## EXERCISE:
Every entry is to be returned unchanged, and no picture is to be included.

Records excerpted from a collection
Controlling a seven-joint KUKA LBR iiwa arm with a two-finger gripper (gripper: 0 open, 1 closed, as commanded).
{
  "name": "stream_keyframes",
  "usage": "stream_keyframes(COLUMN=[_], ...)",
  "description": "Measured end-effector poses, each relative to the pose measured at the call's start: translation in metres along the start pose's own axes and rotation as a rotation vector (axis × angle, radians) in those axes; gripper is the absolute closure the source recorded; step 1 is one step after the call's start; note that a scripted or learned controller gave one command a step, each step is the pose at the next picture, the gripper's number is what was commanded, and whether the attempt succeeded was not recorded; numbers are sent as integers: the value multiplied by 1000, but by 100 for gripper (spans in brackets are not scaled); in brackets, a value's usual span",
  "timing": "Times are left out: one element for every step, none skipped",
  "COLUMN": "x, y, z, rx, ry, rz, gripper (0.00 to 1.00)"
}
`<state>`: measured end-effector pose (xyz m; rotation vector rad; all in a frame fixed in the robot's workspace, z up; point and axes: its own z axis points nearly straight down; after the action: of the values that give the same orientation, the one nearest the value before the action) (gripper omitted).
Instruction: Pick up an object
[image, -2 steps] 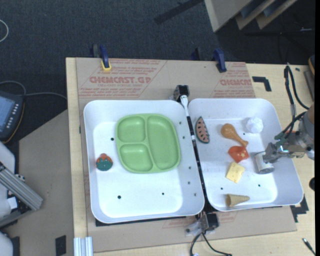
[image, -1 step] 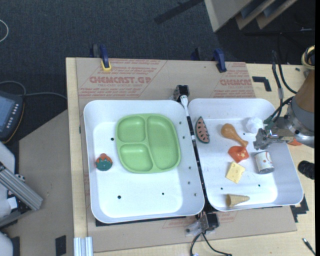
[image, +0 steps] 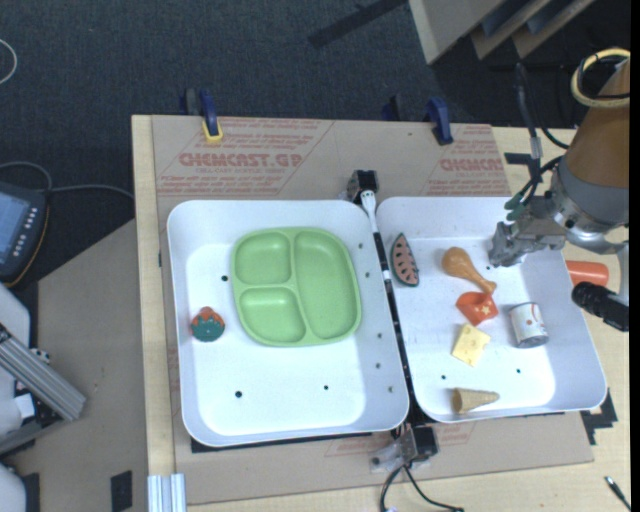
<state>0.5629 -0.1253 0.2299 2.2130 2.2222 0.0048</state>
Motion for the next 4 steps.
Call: stream_keyframes(x=[30, 32, 38, 33], y=[37, 50, 43, 51], z=[-4, -3, -5, 13], rx=[0, 2, 7, 8], ry=[1, 0, 2, 1], rz=[-1, 3, 4, 4], gripper=[100, 100, 100, 100])
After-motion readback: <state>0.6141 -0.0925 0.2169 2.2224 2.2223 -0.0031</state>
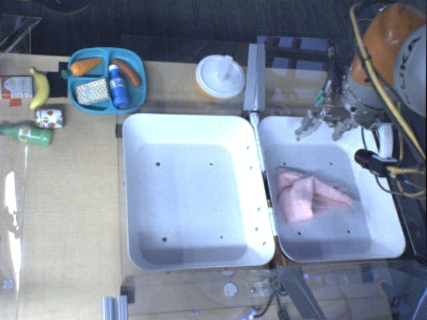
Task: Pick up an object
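Observation:
A crumpled pink cloth (310,197) lies in the right white bin (381,242), toward its middle. My gripper (321,127) hangs over the far edge of that bin, above and behind the cloth, well apart from it. Its two fingers are spread, and nothing sits between them. The grey arm with its orange band (393,32) comes in from the upper right.
The left white bin (193,189) adjoins the right one. Behind it stand a blue divided plate (107,79) with toy food and a white lidded cup (220,77). A banana (40,89), a small can (49,118) and a green bottle (27,135) lie at far left.

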You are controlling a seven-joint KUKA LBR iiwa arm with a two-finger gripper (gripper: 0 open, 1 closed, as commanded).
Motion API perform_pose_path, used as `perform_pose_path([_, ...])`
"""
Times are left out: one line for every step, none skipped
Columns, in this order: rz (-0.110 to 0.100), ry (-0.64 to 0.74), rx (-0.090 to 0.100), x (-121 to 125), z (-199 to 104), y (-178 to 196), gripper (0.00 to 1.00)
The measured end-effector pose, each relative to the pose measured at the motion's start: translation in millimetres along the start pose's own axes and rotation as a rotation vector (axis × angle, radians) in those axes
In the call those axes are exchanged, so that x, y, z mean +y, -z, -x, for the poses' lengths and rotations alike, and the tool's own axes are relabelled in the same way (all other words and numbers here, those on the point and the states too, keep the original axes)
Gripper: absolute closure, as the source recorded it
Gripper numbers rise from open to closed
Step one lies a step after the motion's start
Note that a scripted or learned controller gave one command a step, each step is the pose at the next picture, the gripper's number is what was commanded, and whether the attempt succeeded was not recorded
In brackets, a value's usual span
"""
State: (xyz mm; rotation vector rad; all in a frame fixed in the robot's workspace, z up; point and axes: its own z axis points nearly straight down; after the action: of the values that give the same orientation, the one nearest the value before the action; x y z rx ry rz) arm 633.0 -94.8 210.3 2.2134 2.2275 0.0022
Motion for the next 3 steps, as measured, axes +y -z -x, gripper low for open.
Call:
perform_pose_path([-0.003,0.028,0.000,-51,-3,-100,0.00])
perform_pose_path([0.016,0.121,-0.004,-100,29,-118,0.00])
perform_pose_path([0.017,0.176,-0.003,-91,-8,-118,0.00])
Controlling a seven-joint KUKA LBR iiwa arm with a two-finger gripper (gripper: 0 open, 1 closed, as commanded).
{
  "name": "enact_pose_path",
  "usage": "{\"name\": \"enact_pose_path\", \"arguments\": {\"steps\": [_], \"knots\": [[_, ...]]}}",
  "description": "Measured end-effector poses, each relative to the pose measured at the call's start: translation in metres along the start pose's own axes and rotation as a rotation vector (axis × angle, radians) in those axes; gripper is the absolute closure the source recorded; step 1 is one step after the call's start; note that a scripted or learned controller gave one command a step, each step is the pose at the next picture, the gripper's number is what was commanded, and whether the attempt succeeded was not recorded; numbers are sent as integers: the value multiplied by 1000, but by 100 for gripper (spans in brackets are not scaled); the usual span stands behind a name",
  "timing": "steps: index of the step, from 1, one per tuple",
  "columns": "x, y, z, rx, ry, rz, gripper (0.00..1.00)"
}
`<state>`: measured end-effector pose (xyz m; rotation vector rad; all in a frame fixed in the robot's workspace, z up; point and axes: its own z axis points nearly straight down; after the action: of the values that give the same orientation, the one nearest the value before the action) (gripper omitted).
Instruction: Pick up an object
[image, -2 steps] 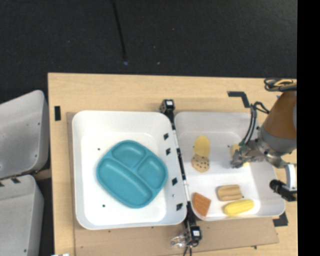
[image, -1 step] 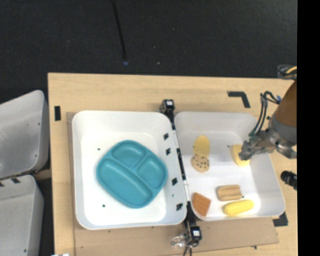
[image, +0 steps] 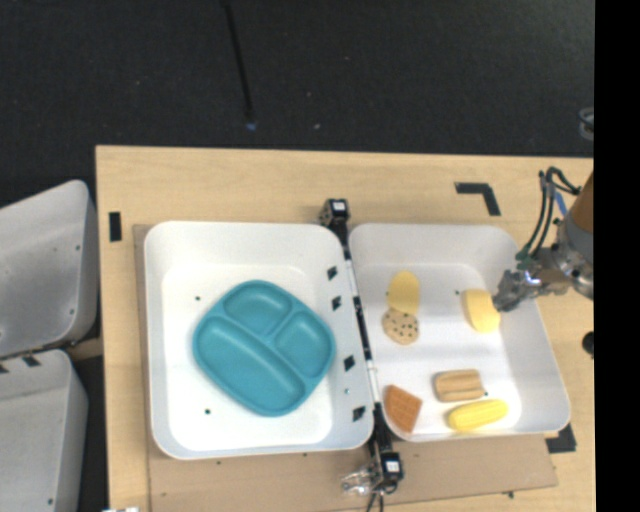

## EXERCISE RESPONSE:
Controlling a seven-joint KUKA LBR iiwa arm with a two-finger gripper (gripper: 0 open, 1 closed, as commanded).
{
  "name": "stream_keyframes",
  "usage": "stream_keyframes(COLUMN=[_], ...)",
  "description": "Measured end-effector poses, each relative to the pose measured at the call's start: translation in metres along the start pose's own axes and rotation as a rotation vector (axis × angle, radians) in those axes; gripper is the absolute closure the source recorded; step 1 is one step after the call's start; note that a scripted or learned controller gave one command a step, each step is the pose at the next picture, the gripper's number is what was commanded, and whether the attempt succeeded was not recorded; numbers are sent as integers: the value multiplied by 1000, but by 100 for gripper (spans in brackets are not scaled); in brackets, a value's usual span",
  "timing": "Times are left out: one element for every step, none skipped",
  "COLUMN": "x, y, z, rx, ry, rz, gripper (0.00 to 1.00)"
}
`<state>`: measured end-effector pose (xyz m; rotation vector rad; all in a frame fixed in the robot's workspace, z up; point and axes: its own z axis points nearly straight down; after the action: of the values that give the same orientation, the one nearest the value before the action) (gripper omitted).
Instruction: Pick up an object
[image, -2 steps] 
[image, -1 step] 
[image, +0 steps] 
<state>0.5629 -0.1253 0.2299 2.2130 2.2222 0.0048</state>
Motion for the next 4 steps.
Call: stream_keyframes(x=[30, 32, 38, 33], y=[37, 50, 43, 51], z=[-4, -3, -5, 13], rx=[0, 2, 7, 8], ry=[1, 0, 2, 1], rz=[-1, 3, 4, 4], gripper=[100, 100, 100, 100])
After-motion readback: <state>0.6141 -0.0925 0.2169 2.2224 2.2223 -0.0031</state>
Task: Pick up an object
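Observation:
A crumpled pink cloth (310,197) lies in the right white bin (381,242), toward its middle. My gripper (321,127) hangs over the far edge of that bin, above and behind the cloth, well apart from it. Its two fingers are spread, and nothing sits between them. The grey arm with its orange band (393,32) comes in from the upper right.
The left white bin (193,189) adjoins the right one. Behind it stand a blue divided plate (107,79) with toy food and a white lidded cup (220,77). A banana (40,89), a small can (49,118) and a green bottle (27,135) lie at far left.
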
You are controlling a seven-joint KUKA LBR iiwa arm with a two-finger gripper (gripper: 0 open, 1 closed, as commanded).
Motion API perform_pose_path, used as `perform_pose_path([_, ...])`
"""
Times are left out: one line for every step, none skipped
Columns, in this order: rz (-0.110 to 0.100), ry (-0.64 to 0.74), rx (-0.090 to 0.100), x (-121 to 125), z (-199 to 104), y (-178 to 196), gripper (0.00 to 1.00)
The measured end-effector pose, each relative to the pose measured at the motion's start: translation in millimetres along the start pose's own axes and rotation as a rotation vector (axis × angle, radians) in those axes
In the call those axes are exchanged, so that x, y, z mean +y, -z, -x, for the poses' lengths and rotations alike, and the tool's own axes are relabelled in the same way (all other words and numbers here, those on the point and the states too, keep the original axes)
Gripper: absolute closure, as the source recorded it
Gripper numbers rise from open to closed
Step one lies a step after the motion's start
Note that a scripted or learned controller gave one command a step, each step is the pose at the next picture, the gripper's number is what was commanded, and whether the attempt succeeded was not recorded
In brackets, a value's usual span
"""
State: (xyz mm; rotation vector rad; all in a frame fixed in the robot's workspace, z up; point and axes: its own z axis points nearly straight down; after the action: of the values that give the same orientation, the one nearest the value before the action; x y z rx ry rz) arm 633.0 -94.8 210.3 2.2134 2.2275 0.0022
Motion for the next 3 steps, as measured, axes +y -z -x, gripper low for open.
Call:
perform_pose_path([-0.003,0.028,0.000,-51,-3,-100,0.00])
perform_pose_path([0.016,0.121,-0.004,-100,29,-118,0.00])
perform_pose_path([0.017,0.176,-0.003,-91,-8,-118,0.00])
Controlling a seven-joint KUKA LBR iiwa arm with a two-finger gripper (gripper: 0 open, 1 closed, as commanded).
{
  "name": "enact_pose_path",
  "usage": "{\"name\": \"enact_pose_path\", \"arguments\": {\"steps\": [_], \"knots\": [[_, ...]]}}",
  "description": "Measured end-effector poses, each relative to the pose measured at the call's start: translation in metres along the start pose's own axes and rotation as a rotation vector (axis × angle, radians) in those axes; gripper is the absolute closure the source recorded; step 1 is one step after the call's start; note that a scripted or learned controller gave one command a step, each step is the pose at the next picture, the gripper's number is what was commanded, and whether the attempt succeeded was not recorded; numbers are sent as integers: the value multiplied by 1000, but by 100 for gripper (spans in brackets are not scaled); the usual span stands behind a name",
  "timing": "steps: index of the step, from 1, one per tuple",
  "columns": "x, y, z, rx, ry, rz, gripper (0.00..1.00)"
}
`<state>`: measured end-effector pose (xyz m; rotation vector rad; all in a frame fixed in the robot's workspace, z up; point and axes: its own z axis points nearly straight down; after the action: of the values that give the same orientation, the one nearest the value before the action) (gripper omitted).
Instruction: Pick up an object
[image, -2 steps] 
[image, -1 step] 
[image, +0 steps] 

This exercise is now fully answered.